La mattina seguente, mentre uscivano da Betània, ebbe fame. Avendo visto da lontano un albero di fichi che aveva delle foglie, si avvicinò per vedere se per caso vi trovasse qualcosa ma, quando vi giunse vicino, non trovò altro che foglie. Non era infatti la stagione dei fichi. Rivolto all’albero, disse: «Nessuno mai più in eterno mangi i tuoi frutti!». E i suoi discepoli l’udirono.

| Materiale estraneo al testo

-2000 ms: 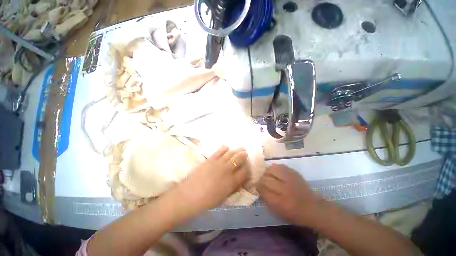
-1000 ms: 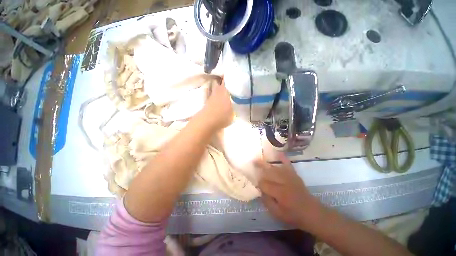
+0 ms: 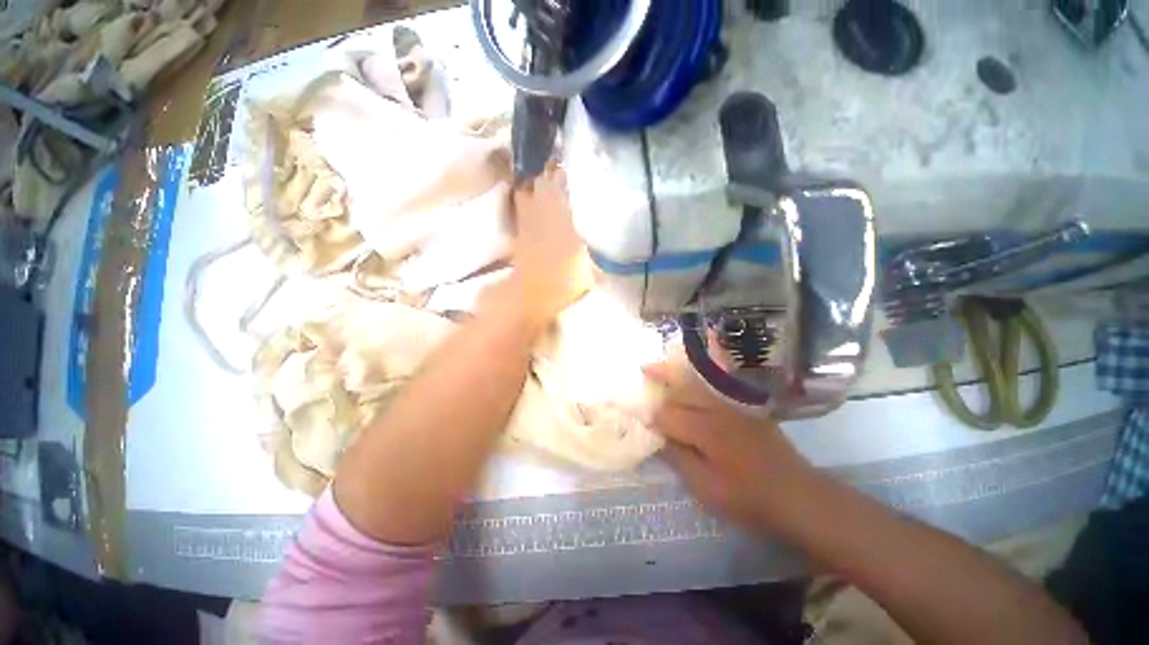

Giunsero a Gerusalemme. Entrato nel tempio, si mise a scacciare quelli che vendevano e quelli che compravano nel tempio; rovesciò i tavoli dei cambiamonete e le sedie dei venditori di colombe e non permetteva che si trasportassero cose attraverso il tempio. E insegnava loro dicendo: «Non sta forse scritto:
“La mia casa sarà chiamata
casa di preghiera per tutte le nazioni”?
Voi invece ne avete fatto un covo di ladri».

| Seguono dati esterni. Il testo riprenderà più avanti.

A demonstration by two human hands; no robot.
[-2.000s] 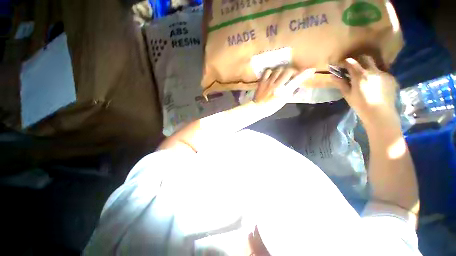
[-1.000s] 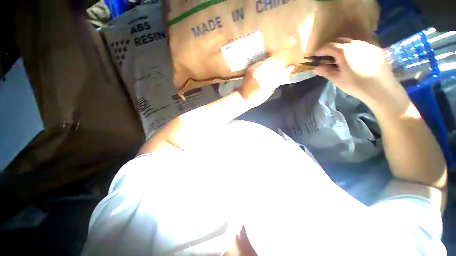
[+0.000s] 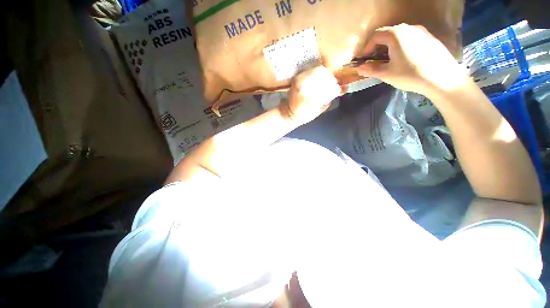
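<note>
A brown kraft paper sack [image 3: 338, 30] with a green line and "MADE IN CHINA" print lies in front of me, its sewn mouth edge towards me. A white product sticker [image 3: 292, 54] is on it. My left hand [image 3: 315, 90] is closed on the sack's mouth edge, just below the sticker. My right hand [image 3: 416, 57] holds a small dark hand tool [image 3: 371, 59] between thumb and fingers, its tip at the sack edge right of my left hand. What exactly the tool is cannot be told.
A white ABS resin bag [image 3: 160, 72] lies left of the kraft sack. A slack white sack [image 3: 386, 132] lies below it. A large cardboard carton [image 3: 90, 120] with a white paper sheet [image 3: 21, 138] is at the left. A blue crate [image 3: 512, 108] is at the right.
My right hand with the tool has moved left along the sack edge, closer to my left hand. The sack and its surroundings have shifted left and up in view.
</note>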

Lo udirono i capi dei sacerdoti e gli scribi e cercavano il modo di farlo morire. Avevano infatti paura di lui, perché tutta la folla era stupita del suo insegnamento. Quando venne la sera, uscirono fuori dalla città.

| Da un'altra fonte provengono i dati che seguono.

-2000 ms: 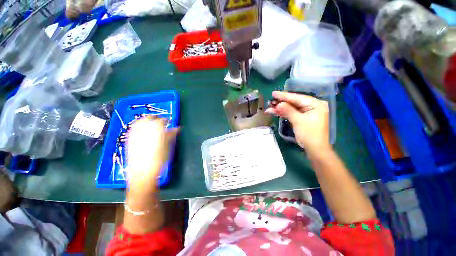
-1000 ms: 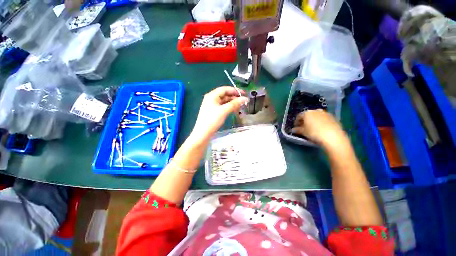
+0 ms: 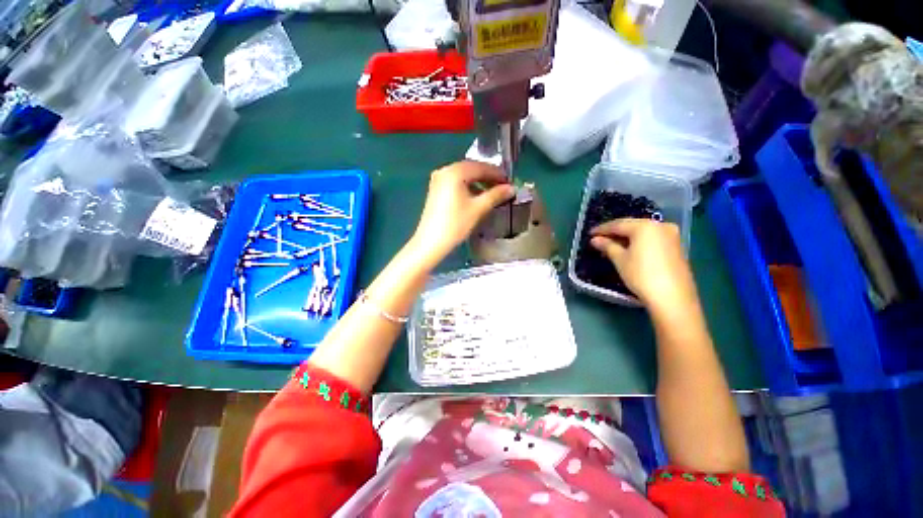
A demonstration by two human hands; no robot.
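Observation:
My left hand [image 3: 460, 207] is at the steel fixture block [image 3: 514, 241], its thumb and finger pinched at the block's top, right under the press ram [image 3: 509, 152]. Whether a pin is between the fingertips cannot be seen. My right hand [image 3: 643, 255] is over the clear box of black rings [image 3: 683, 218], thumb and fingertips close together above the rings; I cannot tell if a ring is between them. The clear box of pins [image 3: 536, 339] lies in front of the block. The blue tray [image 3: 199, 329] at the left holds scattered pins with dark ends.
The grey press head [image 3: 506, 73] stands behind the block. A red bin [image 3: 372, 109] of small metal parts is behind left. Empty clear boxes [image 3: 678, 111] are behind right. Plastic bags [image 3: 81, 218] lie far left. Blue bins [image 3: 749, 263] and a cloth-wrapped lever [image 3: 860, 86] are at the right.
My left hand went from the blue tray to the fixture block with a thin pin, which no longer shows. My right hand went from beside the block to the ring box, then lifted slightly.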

La mattina seguente, passando, videro l’albero di fichi seccato fin dalle radici. Pietro si ricordò e gli disse: «Maestro, guarda: l’albero di fichi che hai maledetto è seccato». Rispose loro Gesù: «Abbiate fede in Dio! In verità io vi dico: se uno dicesse a questo monte: “Lèvati e gèttati nel mare”, senza dubitare in cuor suo, ma credendo che quanto dice avviene, ciò gli avverrà. Per questo vi dico: tutto quello che chiederete nella preghiera, abbiate fede di averlo ottenuto e vi accadrà. Quando vi mettete a pregare, se avete qualcosa contro qualcuno, perdonate, perché anche il Padre vostro che è nei cieli perdoni a voi le vostre colpe».
Parola del Signore.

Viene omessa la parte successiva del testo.